The performance of both WBNAA and WHNAA as diagnostic markers merits further discussion. First, although the highest accuracy of either did not differ significantly, the WHNAA AUC was slightly higher, probably reflecting the combined contributions of tissue-quality and volume decline. Second, the diagnostic accuracy for either metric was commensurate with the 85% reported by most volumetric studies focusing on medial temporal structures to discriminate between normal and AD. It is actually higher than most reports comparing these structures between normal and MCI [see review in [15]]. In this regard information on WBNAA and WHNAA is desirable in conjunction with standard diagnostic imaging to exclude alternative pathologies and providing indications for neuronal damage beyond normal ageing process.

When discrimination accuracy for the 3 metrics was examined for individual diagnostic groups, the separation with WBNAA and WHNAA was significant between AD and NL, and MCI and NL groups, but not between MCI and AD subjects. However, this is expected given the comparable levels of WBNAA and WHNAA in both impaired groups.

Furthermore, diagnosis of MCI is currently based on clinical algorithms, e.g., history, mental status exams and neuropsychiatric tests [4] and is accompanied by common uncertainties related among others to the contribution of depression, anxiety and concurrent medications. Therefore, WBNAA augment the diagnostic MRI (used to exclude other pathologies) with additional level of confidence for presence of pathologic but MRI-occult tissue changes.

Admittedly, this study is subject to several limitations due to a methodology designed to maximize the intrinsically low sensitivity of ¹H-MRS and speed up its acquisition. Specifically, since WBNAA, WHNAA and fBPV are all global averages, they are insensitive to (multi) focal or regional pathologies. Changes, therefore, must be spatially extensive enough to affect the average by the 8 – 10% intrinsic sensitivity [51]. Disorders that preferentially (or initially) target small regions, e.g., temporal structures in MCI or AD [55], therefore, may go undetected until that threshold is crossed. Moreover, although the technique provides quick and reliable estimate of WBNAA it comes at the cost of missing all other metabolites, e.g., Cho, Cr and Glu, as shown in Fig. 1c”. This is because these metabolites, unlike NAA, have signal contributions from other tissue types of the head and the brain’s contribution to their signal cannot be separated with this non-localizing sequence.

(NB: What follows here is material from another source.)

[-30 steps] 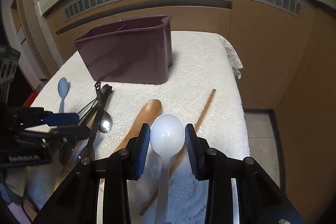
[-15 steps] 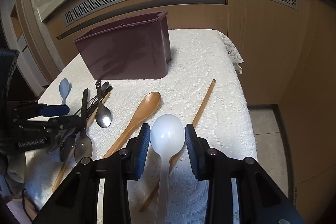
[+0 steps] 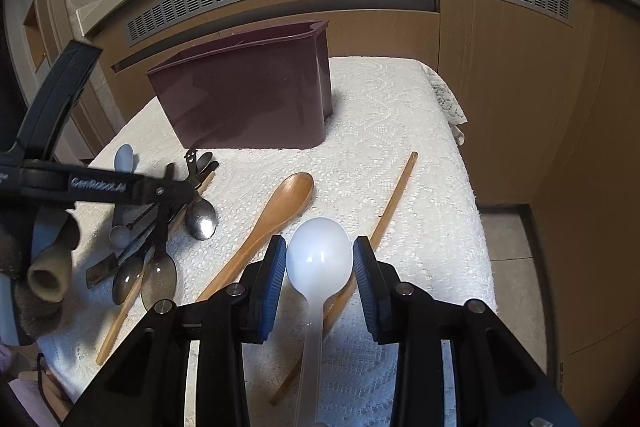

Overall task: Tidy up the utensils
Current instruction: 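Grasp the white plastic spoon with the right tool while the left tool grasps the wooden spoon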

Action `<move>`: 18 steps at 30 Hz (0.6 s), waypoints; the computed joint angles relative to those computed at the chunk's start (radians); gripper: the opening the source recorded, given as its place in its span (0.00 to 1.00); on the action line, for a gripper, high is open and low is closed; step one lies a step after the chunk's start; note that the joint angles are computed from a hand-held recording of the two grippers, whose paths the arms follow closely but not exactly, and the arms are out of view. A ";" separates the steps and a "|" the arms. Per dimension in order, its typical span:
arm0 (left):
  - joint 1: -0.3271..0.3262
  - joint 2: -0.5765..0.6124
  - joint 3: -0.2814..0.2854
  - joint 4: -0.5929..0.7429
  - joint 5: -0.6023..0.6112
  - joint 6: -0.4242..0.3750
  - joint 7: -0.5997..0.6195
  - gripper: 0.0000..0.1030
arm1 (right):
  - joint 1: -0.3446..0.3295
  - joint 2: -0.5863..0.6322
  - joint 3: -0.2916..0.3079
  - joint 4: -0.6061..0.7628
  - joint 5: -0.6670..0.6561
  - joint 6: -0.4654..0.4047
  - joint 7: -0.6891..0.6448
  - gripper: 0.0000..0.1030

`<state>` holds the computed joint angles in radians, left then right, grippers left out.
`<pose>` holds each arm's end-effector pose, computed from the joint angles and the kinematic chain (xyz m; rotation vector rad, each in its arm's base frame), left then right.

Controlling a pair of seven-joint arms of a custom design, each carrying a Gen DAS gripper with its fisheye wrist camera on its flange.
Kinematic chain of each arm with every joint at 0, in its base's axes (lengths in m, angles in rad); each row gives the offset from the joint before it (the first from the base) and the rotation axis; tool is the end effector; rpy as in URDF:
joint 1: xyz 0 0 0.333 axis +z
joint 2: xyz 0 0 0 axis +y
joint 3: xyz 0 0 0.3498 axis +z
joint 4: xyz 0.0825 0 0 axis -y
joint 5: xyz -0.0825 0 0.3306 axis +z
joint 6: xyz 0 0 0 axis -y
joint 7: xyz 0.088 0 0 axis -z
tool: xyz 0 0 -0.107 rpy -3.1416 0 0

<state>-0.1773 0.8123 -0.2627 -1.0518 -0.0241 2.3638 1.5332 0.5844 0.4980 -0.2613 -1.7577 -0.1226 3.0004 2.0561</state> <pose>0.7358 -0.2521 0.4567 -1.7796 2.3138 -0.8129 0.6330 0.2579 0.4441 -1.7581 1.7021 -0.5620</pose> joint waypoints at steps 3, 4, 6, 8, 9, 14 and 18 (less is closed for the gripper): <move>0.022 -0.040 -0.052 -0.106 -0.016 0.124 0.107 0.66 | -0.009 -0.002 0.010 -0.004 0.009 0.006 -0.008 0.32; 0.031 -0.059 -0.066 -0.152 -0.022 0.170 0.139 0.69 | -0.011 -0.001 0.013 -0.003 0.011 0.005 -0.012 0.32; 0.027 -0.082 -0.057 -0.194 -0.014 0.200 0.151 0.73 | -0.019 0.000 0.023 0.000 0.018 0.002 -0.022 0.32; 0.018 -0.100 -0.039 -0.213 0.000 0.210 0.136 0.73 | -0.021 0.001 0.026 0.003 0.023 0.002 -0.028 0.32; 0.022 -0.103 -0.048 -0.216 -0.002 0.222 0.147 0.73 | -0.020 0.001 0.025 0.001 0.025 0.004 -0.029 0.32; 0.017 -0.046 -0.093 -0.076 -0.019 0.082 0.256 0.60 | -0.029 -0.009 0.036 -0.014 0.045 0.018 -0.040 0.32; -0.061 0.057 -0.054 0.137 0.003 -0.098 0.296 0.55 | -0.096 -0.035 0.119 -0.035 0.100 0.008 -0.113 0.31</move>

Thus we could not compare the discriminatory values of these other metabolites to that of WBNAA. Finally, since vascular co-morbidities were not quantified, possible differences in their loads are unaccounted for in any of the cohorts. A larger (for more statistical power) study of MCI that compares these subtypes may indicate whether the WBNAA can detect or differentiate these subgroups.

CONCLUSION

We investigated three relatively large cohorts in order to obtain statistically robust data and to compensate for inherent methodological measurement noise. Global ¹H-MRS reveals significant diffuse neuroaxonal damage in both AD and MCI patients that is markedly different from normal elderly. We demonstrate that most of the neuronal damage occurred prior to the onset of clinical AD symptoms, indicating that WBNAA may be an early, more sensitive non-invasive marker than MRI-derived global brain volume metrics. Together with the simplicity of the method and the fact that only one measurement is required, further integration of WBNAA into MRI protocols especially in large cohort epidemiological studies appears attractive.